Cairn Continues to Target North Sea Plays

Cairn Energy will continue to target new plays within the UK North Sea and Norwegian continental shelf, the firm said Tuesday as it outlined plans to explore frontier basins in the Atlantic Margin and Mediterranean in its annual results statement.

Cairn will use cash generated from its share in various producing North Sea assets to fund several operated exploration wells offshore Morocco and Senegal, West Africa, during 2013 and 2014. It is also planning a 3D seismic campaign in the Gulf of Lion, offshore Spain, as well as conducting geological studies into opportunities offshore Malta.

The company also announced Tuesday farm-in into three blocks offshore Senegal.
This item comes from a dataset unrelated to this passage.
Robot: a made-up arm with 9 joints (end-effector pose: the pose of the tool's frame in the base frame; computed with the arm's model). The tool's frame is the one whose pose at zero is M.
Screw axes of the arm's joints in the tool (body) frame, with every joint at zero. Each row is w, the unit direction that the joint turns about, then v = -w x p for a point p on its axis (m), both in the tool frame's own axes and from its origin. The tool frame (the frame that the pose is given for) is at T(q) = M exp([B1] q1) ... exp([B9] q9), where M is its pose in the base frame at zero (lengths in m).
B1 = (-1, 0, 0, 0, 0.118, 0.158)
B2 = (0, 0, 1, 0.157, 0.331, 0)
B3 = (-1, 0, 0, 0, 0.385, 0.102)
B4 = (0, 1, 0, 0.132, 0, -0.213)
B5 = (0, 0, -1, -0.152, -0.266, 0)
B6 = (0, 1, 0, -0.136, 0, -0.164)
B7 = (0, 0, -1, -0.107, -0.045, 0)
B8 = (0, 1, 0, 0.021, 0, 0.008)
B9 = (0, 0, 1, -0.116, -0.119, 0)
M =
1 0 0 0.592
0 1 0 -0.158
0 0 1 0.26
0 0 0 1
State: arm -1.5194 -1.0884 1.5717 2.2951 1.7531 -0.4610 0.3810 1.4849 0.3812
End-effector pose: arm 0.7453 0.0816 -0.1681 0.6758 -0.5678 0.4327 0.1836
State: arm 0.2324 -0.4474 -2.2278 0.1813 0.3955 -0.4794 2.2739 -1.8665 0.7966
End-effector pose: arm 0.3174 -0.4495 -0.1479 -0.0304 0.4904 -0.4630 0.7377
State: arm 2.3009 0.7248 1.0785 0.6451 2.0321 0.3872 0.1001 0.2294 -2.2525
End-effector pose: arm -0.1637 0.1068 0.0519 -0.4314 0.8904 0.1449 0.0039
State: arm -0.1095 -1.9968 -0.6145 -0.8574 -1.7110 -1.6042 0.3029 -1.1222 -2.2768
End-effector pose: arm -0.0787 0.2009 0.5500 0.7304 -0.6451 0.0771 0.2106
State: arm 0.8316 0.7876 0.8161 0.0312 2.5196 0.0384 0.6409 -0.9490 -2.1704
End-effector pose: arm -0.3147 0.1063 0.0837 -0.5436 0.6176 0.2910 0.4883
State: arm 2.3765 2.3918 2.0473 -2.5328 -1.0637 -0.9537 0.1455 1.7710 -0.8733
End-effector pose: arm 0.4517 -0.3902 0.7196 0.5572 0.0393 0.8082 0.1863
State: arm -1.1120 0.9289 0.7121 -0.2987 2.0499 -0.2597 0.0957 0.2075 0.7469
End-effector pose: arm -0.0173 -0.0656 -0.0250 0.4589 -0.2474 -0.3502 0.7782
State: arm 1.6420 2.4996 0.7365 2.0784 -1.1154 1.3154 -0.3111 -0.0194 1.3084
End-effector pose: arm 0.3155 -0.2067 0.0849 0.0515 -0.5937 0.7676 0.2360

Cairn is taking a 65-percent working interest and operatorship of three blocks – Rufisque, Sangomar and Sangomar Deep – that are currently operated by Far Limited with Petrosen (the Senegalese national oil company) as a joint venture partner. In return it has agreed to fully fund the costs of one exploration well and to fund 72.2 percent of subsequent exploration costs.

In the UK and Norway, Cairn is involved in four non-operated exploration and appraisal wells during 2013, two of which are underway. It also has new interests in 10 licenses that have been acquired in recent licensing rounds.

Meanwhile, work continues on the North Sea's Greater Catcher area (where Cairn has a 30-percent, non-operated interest) and the Kraken oil field (25 percent). These fields are now a late pre-development stage and are expected to lead to first oil and cash flows in sometime around 2016/2017.

"With a strong cash position and a disciplined approach to capital expenditure, we look forward to the start of our multi-well, multi-year operated exploration program commencing in Q4 2013 targeting more than 3.5 billion barrels of oil equivalent," Cairn Chief Executive Simon Thomson commented in a company statement.

Oil analysts at London-based investment bank FirstEnergy was positive about Cairn's announcements Tuesday, noting that the farm-in offshore Senegal adds "further high-impact exploration potential to the portfolio".

Cairn reported a pre-tax loss for 2012 of $194.2 million (2011: $1.2 billion loss) and stated that it had cash at the end of December amounting to $1.6 billion. The firm also retains an approximately 10 percent residual shareholding in Cairn India.